Stored data entries:
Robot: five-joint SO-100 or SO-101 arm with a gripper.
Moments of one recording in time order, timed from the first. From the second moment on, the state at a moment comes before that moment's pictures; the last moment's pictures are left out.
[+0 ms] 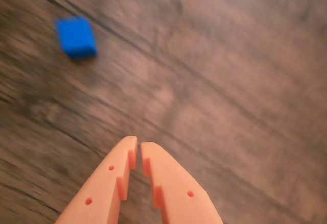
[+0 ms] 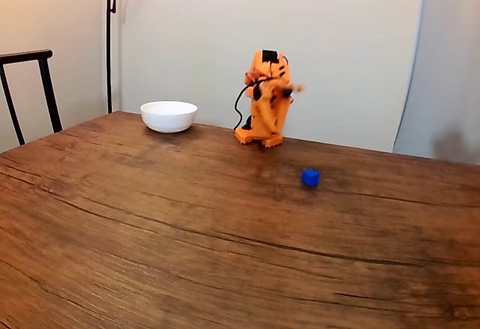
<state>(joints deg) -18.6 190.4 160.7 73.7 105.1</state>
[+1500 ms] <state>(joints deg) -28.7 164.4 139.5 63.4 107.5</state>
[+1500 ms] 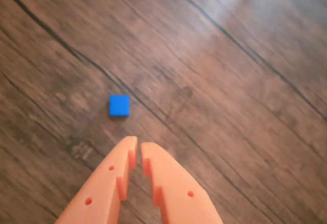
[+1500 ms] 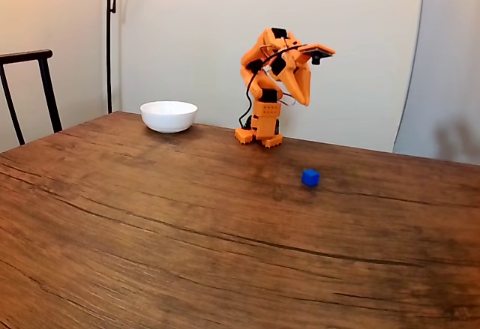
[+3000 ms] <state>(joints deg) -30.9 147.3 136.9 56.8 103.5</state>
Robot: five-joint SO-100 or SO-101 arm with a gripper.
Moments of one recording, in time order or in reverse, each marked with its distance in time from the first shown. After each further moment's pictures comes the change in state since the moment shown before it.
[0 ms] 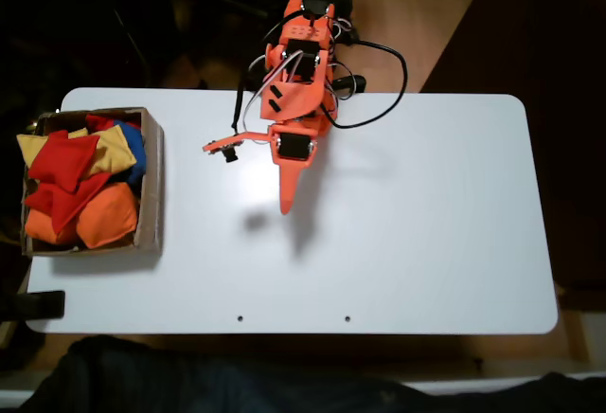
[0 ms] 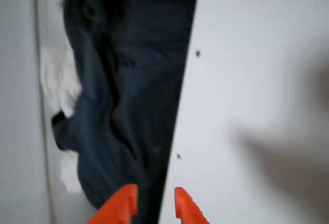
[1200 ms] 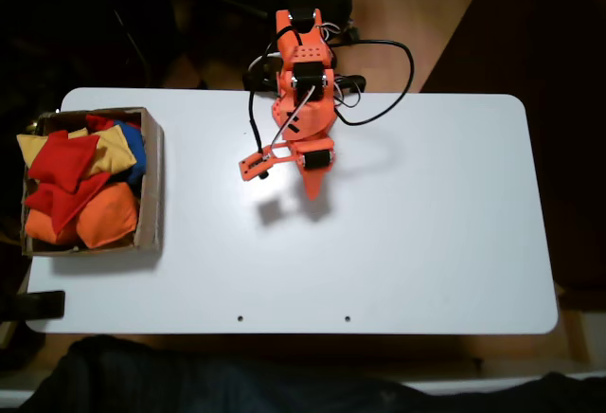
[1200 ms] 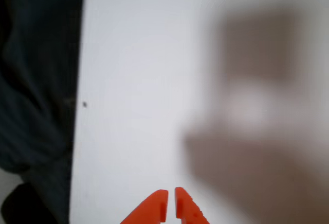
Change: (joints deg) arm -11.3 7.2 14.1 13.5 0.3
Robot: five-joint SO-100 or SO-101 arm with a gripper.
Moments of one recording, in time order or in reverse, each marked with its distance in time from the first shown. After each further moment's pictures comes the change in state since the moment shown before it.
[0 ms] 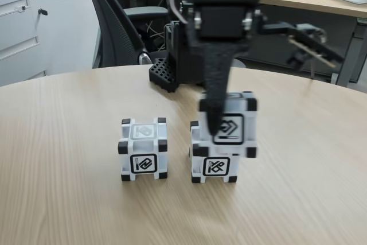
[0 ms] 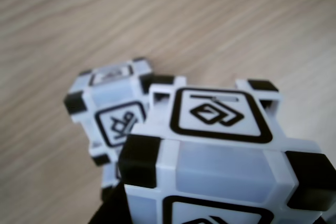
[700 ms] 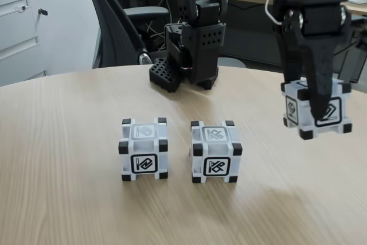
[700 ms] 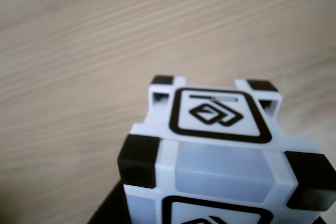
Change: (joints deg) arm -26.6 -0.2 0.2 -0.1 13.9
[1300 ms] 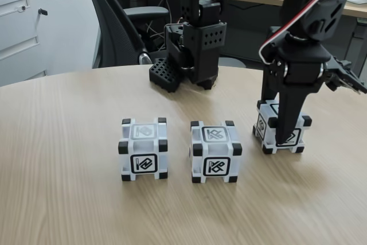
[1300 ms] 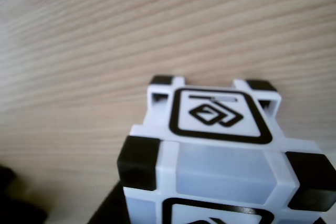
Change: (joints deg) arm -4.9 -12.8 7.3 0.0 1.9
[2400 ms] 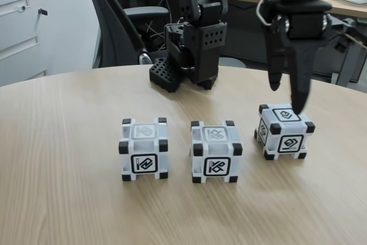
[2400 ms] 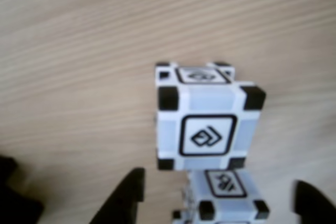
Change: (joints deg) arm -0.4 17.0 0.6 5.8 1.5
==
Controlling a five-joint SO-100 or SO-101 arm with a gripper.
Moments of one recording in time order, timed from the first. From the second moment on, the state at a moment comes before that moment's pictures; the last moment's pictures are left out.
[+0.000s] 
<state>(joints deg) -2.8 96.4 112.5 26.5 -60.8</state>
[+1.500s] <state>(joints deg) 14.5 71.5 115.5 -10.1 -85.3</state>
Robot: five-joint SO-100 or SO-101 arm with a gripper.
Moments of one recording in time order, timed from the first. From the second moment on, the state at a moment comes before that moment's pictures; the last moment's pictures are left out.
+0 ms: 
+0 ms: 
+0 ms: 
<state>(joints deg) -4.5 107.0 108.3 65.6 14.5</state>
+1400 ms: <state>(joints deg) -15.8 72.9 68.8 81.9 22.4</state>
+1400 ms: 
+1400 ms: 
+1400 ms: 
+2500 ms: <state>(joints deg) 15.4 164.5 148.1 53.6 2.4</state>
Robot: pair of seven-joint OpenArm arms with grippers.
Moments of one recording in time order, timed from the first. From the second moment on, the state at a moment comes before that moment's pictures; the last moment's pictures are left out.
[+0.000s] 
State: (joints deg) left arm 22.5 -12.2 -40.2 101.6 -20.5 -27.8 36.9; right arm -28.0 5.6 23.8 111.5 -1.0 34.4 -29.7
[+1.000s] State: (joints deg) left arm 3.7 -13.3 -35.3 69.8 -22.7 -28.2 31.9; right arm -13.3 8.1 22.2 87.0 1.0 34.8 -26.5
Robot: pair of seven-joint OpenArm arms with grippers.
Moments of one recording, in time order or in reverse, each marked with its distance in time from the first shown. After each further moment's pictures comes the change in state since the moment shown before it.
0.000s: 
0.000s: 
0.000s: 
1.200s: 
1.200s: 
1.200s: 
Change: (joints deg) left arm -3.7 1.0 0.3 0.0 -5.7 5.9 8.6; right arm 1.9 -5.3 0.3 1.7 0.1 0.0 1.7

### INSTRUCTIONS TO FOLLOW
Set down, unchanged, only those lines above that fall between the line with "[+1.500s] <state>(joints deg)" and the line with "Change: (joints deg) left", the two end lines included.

### ANSWER SECTION
[+1.500s] <state>(joints deg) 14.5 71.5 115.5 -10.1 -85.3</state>
Robot: five-joint SO-100 or SO-101 arm with a gripper.
Moments of one recording in time order, timed from the first. From the second moment on, the state at a moment comes before that moment's pictures; the last moment's pictures are left out.
+0 ms: 
+0 ms: 
+0 ms: 
<state>(joints deg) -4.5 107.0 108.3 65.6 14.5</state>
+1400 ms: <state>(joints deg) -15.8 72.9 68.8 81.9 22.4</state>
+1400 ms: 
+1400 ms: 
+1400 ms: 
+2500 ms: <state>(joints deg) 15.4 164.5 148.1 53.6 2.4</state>
Robot: pair of seven-joint OpenArm arms with grippers.
Moments of one recording in time order, timed from the first. From the second moment on, the state at a moment comes before that moment's pictures; the last moment's pictures are left out.
[+0.000s] 
State: (joints deg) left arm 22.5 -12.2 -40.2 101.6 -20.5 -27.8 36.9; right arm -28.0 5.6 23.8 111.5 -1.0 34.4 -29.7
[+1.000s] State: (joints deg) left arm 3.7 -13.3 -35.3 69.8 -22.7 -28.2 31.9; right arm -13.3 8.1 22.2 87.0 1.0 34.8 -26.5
Robot: pair of seven-joint OpenArm arms with grippers.
Moments of one recording, in time order or in reverse, each marked with its distance in time from the first shown. After each further moment's pictures comes the change in state since the moment shown before it.
0.000s: 
0.000s: 
0.000s: 
1.200s: 
1.200s: 
1.200s: 
Change: (joints deg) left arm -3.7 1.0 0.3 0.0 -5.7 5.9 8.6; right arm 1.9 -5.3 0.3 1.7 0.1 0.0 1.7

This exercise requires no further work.